Majo Andrade Cerda, a Kichwa member of the Global Indigenous Youth Caucus from Ecuador, said that her peoples’ territory is threatened by gold mining projects. The country, she observed, needs a significantly stronger application of FPIC to defend Indigenous land and rights. “When you have FPIC programs and you respect that right, you are respecting our autonomy and how we decide to live,” she said.
Developing those programs will be a challenge that requires direct input from Indigenous communities. “We have to reinforce the idea that FPIC has to be done with intercultural points of view,” she said.
Cerda also stressed the difference between consultation and consent — consultation only requires nations to notify Indigenous communities of their actions; consent requires their active approval. Her hope is that Ecuador and other countries will look to the standard set by the UNPFII and other U.N. bodies to develop their own strong FPIC laws, rather than writing weaker versions that only require consultation.
Last year, in the U.S., Raúl M. Grijalva, Chair of the House Committee on Natural Resources, introduced the Requirements, Expectations, and Standard Procedures for Effective Consultation with Tribes (RESPECT) Act, which would be the first law to require federal agencies to consult with tribes on activities that would impact them.
Fawn Sharp, President of the National Congress of American Indians and Vice President of the Quinault Indian Nation, believes that broad policies like the RESPECT Act are important because they hold governments to a high standard in interactions with all tribes. However, she also said that there need to be provisions within these laws that give Indigenous communities options to dictate those consultations based on their needs and traditions. “It should be a general process that will work and that’s enforceable, but then flexible enough to ensure that each sovereign nation and its protocols are respected,” she said.
Sharp also said that a meaningful application of FPIC will require the United States to treat tribal nations as equals. “If we’re going to have meaningful consultation, we have to have political equity, which means there’s an equal bargaining position,” Sharp said. “The United States can’t just consult, check the box, then proceed with unilateral action.”
Another key part of the process is a mechanism that Indigenous groups can turn to when a project proceeds without their consent. Sharp believes UNPFII is an opportunity to learn from international examples of what that dispute resolution mechanism might look like.

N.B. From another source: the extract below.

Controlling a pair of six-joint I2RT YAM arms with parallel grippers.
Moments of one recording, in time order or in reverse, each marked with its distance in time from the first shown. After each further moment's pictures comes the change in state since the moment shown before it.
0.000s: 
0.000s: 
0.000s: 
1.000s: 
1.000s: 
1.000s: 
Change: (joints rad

Jose Proaño, co-director of Land is Life, is working directly with Indigenous communities in South America to develop the type of frameworks Cerda and Sharp describe. Proaño says that Indigenous communities already have their own established practices for decision making. FPIC is merely a way of providing a procedure to help the government engage with them. “The protocol is just a framework of what has been happening in this territory for thousands of generations,” he said.
Those procedures also help to guide governments on how to respectfully and appropriately communicate with Indigenous groups. In the past, he says, corporations and governments have done insufficient and disrespectful consultation processes. “It’s not consultation,” he said. “It’s just like a check mark.”
Silje Karine Muotka says that as the world moves towards greener energy sources, it needs to listen to Indigenous peoples, rather than continue to violate their rights and land. “You can’t camouflage the policies that we have endured for so long with global warming and lack of biological diversity,” she said. “If you are going to solve the main problem, then you must take another direction.”
Last year, the Sami scored a legal victory when Norway’s Supreme Court said the Fosen Vind project farm was violating their rights. But months later, the turbines are still there. Muotka says this is a clear example of why FPIC needs legally enforceable protections. “The path forward is to find better mechanisms,” she said.